- TO DO
Please write out the whole listing that follows exactly; the pictures stay out.

- SOURCE MATERIAL

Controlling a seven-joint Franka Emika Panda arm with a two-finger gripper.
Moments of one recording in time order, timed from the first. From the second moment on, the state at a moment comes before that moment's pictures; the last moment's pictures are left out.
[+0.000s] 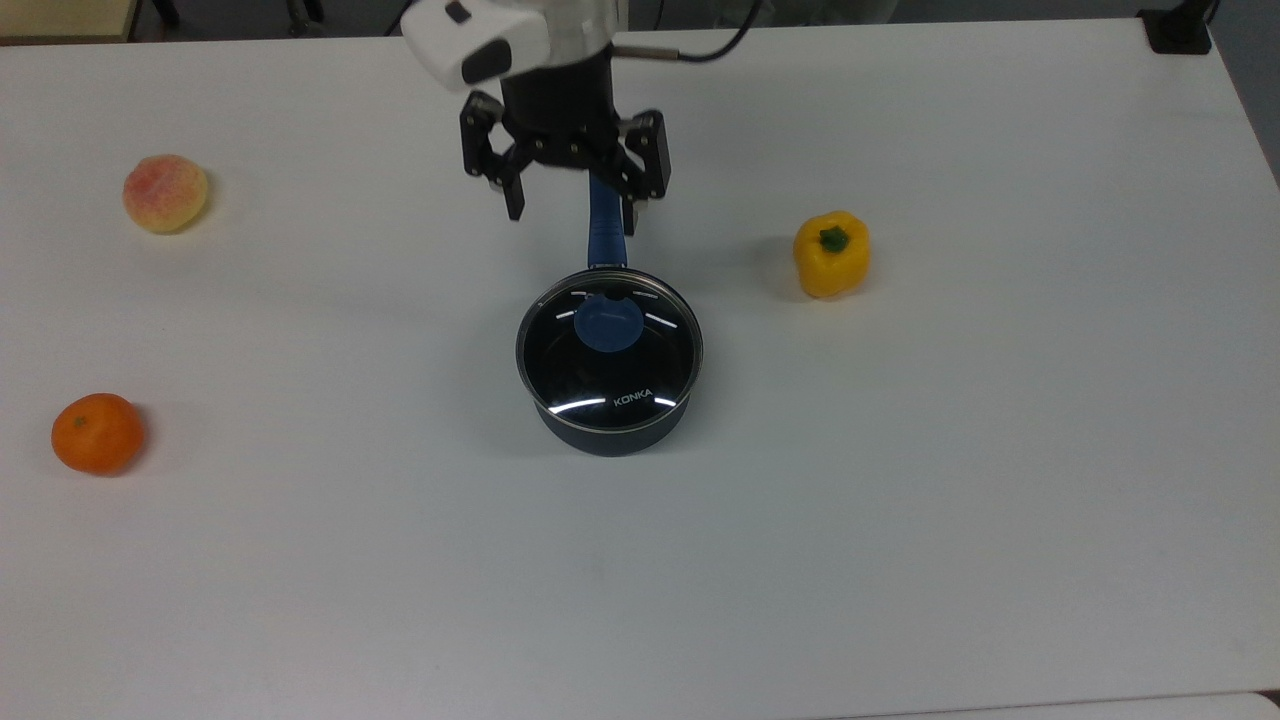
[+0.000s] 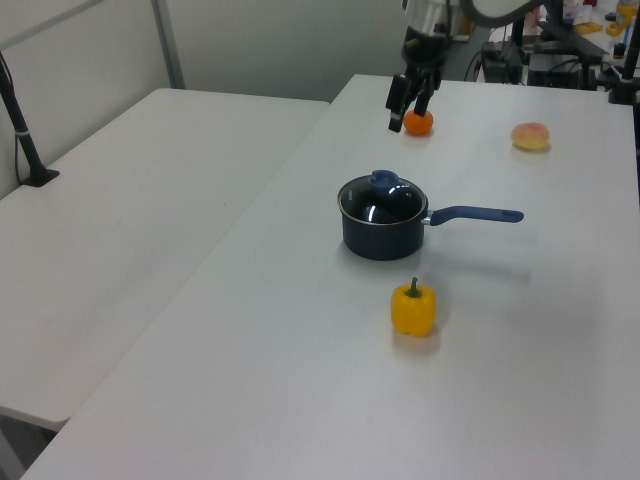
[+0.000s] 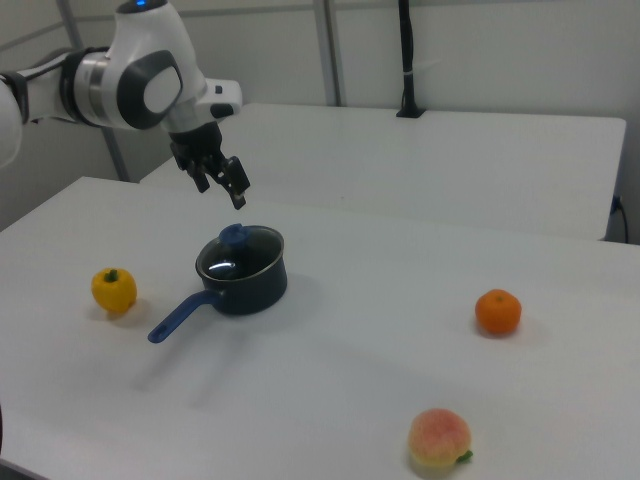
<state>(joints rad) 0.12 0.24 0.01 -1.57 0.02 2.03 0.26</state>
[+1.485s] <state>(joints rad) 0.15 0.43 0.06 -1.56 -0.15 2.20 0.40</state>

- RESPONSE AREA
Controlling a seven-joint Franka Emika Panda arm with a two-finger gripper.
Moments of one recording in time order, timed from the first. From the second moment on, the state at a moment comes before that moment's pictures; the last moment's pictures are left out.
[+0.000s] 
[+0.000s] 
[+0.000s] 
<state>(joints rad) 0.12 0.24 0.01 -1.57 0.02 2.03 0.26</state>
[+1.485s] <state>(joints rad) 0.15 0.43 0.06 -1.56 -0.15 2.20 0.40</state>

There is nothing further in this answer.